Returns:	This is an id for that file within the system and can be used for tracing this file and where it is used and where it has come from.
Return type:	str

Example

from dmp import dmp
da = dmp()
unique_file_id = da.set_file(
    'user1', '/tmp/example_file.fastq', 'fastq', 'RNA-seq', 9606, None)

If there is a processed result of 1 or more files then these can be specified using the file_id:

>>> da.set_file(
    'user1', '/tmp/example_file.fastq', 'fastq', 'RNA-seq', 9606, None,
    source_id=[1, 2])

Meta data about the file can also be included to provide extra information about the file, origins or how it was generated:

>>> da.set_file('user1', '/tmp/example_file.fastq', 'fastq', 'RNA-seq',
    9606, None, meta_data={'assembly' : 'GCA_0000nnnn',
    'downloaded_from' : 'http://www.', })
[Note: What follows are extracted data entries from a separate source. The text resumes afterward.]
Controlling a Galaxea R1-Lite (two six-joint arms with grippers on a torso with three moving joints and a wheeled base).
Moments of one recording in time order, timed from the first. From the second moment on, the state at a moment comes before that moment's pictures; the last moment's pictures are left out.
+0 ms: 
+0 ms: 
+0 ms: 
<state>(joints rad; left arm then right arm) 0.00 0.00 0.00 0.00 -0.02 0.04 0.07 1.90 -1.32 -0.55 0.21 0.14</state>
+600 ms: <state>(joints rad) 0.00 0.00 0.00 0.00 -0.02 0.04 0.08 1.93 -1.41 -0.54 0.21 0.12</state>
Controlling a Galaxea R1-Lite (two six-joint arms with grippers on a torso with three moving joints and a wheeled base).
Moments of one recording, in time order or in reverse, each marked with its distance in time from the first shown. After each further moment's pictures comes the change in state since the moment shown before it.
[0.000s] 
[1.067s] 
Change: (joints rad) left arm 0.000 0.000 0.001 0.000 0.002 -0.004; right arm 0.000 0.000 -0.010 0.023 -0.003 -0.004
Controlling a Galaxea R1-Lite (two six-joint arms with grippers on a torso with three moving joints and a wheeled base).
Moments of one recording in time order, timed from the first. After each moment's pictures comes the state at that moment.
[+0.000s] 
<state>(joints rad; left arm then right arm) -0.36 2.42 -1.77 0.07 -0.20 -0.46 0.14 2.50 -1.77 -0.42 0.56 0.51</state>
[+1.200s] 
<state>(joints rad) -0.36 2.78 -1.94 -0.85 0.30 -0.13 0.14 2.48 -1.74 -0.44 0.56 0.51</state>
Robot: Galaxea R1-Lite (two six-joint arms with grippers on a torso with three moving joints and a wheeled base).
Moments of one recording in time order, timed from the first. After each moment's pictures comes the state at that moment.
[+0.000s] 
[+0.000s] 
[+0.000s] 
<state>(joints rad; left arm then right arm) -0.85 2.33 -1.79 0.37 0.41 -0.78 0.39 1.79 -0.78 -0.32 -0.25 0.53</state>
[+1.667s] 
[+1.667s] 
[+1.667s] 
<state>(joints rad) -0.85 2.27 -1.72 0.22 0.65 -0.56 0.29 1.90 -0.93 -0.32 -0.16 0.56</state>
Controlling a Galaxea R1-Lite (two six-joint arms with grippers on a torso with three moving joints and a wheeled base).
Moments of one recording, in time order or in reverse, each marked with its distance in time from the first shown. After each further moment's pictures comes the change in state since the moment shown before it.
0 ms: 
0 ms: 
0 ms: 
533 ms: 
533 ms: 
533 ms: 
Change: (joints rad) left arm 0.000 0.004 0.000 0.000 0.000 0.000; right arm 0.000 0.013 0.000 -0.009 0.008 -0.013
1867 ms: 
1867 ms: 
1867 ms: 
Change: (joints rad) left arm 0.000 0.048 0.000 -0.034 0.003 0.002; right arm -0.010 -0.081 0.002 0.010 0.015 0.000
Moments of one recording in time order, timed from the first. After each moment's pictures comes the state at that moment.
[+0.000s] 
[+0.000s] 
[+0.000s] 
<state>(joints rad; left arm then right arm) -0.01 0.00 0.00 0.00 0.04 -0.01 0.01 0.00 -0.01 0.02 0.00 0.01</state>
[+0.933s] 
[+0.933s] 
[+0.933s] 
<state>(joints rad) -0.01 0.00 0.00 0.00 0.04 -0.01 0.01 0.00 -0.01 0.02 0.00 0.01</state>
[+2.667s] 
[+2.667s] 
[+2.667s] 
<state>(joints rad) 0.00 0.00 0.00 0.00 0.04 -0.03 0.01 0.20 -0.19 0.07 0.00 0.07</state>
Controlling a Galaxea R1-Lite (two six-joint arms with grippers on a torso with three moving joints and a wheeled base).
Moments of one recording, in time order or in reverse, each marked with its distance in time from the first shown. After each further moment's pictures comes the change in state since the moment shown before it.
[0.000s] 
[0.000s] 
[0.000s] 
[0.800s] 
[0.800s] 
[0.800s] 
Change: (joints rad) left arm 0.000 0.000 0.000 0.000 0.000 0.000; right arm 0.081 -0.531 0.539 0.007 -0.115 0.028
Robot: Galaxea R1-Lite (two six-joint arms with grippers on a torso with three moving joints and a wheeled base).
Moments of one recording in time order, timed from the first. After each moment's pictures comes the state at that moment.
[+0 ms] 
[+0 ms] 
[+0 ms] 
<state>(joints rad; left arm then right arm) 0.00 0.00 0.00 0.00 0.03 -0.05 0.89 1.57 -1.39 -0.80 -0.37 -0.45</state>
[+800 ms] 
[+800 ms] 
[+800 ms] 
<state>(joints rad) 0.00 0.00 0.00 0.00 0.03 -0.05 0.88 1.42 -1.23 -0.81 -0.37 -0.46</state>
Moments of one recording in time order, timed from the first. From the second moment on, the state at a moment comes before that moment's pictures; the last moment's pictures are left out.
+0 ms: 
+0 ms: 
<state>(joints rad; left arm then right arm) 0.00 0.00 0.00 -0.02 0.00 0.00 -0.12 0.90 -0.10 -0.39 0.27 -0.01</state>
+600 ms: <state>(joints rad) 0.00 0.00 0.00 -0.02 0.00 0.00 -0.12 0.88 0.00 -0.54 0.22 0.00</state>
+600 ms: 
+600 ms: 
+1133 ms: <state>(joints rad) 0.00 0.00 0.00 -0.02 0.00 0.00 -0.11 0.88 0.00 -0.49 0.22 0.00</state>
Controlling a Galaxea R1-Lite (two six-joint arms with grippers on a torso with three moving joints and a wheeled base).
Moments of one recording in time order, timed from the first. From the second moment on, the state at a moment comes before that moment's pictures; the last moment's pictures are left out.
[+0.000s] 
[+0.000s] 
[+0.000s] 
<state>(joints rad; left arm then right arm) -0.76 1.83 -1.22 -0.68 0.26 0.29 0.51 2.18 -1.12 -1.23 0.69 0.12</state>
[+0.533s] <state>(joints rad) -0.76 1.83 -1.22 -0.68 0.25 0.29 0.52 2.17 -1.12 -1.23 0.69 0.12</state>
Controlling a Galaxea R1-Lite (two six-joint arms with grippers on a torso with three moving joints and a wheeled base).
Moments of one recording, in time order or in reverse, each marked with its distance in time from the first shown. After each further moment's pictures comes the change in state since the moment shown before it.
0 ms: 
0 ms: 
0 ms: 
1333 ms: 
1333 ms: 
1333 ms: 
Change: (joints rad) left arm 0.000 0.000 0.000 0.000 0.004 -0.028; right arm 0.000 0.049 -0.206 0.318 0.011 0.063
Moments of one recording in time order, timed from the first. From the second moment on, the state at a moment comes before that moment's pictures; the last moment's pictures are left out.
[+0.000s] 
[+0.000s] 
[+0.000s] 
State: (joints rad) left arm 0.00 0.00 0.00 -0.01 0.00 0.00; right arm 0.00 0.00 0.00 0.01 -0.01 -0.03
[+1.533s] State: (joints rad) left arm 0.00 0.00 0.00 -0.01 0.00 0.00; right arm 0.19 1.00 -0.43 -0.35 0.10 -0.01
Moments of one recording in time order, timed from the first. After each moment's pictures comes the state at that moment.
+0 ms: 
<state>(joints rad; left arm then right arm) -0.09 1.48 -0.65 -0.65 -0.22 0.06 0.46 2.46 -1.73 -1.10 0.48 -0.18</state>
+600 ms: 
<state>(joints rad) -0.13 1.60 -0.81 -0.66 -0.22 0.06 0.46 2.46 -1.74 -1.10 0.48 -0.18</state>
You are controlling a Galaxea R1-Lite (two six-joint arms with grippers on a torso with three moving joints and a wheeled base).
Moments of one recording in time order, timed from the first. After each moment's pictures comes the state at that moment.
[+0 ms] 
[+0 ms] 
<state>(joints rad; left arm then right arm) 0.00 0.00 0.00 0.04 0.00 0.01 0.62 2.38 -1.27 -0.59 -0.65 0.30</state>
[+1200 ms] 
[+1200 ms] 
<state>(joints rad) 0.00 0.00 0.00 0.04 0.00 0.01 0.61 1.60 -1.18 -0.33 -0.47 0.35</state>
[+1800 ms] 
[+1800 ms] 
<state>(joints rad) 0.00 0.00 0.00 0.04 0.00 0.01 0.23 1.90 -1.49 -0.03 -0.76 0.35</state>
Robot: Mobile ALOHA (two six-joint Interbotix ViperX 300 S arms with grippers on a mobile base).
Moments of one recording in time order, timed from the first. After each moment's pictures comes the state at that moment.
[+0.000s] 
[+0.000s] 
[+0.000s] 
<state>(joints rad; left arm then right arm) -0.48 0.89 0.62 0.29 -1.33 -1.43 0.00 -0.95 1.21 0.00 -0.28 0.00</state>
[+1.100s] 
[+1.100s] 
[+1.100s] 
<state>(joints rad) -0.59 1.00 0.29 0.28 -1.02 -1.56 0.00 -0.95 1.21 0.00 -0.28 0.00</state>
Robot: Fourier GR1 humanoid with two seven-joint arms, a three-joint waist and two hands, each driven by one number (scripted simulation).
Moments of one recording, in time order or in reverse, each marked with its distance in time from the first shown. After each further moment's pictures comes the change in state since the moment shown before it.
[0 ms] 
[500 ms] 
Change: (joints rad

static validate_file(entry)[source]¶

Validate that the required meta data for a given entry is present. If there is missing data then a ValueError excepetion is raised. This function checks that all required paths are defined and that when various selections are made then the correct matching data is also present

Parameters:

entry (dict) –

user_id : str: Identifier to uniquely locate the users files. Can be set to “common” if the files can be shared between users
file_path : str: Location of the file in the file system
path_type : str: File or folder
file_type : str: File format (“amb”, “ann”, “bam”, “bb”, “bed”, “bt2”, “bw”, “bwt”, “cpt”, “csv”, “dcd”, “fa”, “fasta”, “fastq”, “gem”, “gff3”, “gz”, “hdf5”, “json”, ‘lif’, “pac”, “pdb”, “pdf”, “png”, “prmtop”, “sa”, “tbi”, “tif”, “tpr”, “trj”, “tsv”, “txt”, “wig”)
size : int: Size of the file in bytes
data_type : str: The type of information in the file (RNA-seq, ChIP-seq, etc)
taxon_id : int: Taxon ID that the species that the file has been derived from
compressed : str: Type of compression (None, gzip, zip)
source_id : list: List of IDs of files that were processed to generate this file
meta_data : dict: Dictionary object containing the extra data related to the generation of the file or describing the way it was processed assembly : string

Returns:

bool – Returns True if there are no errors with the entry
If there are issues with the entry then a ValueError is raised.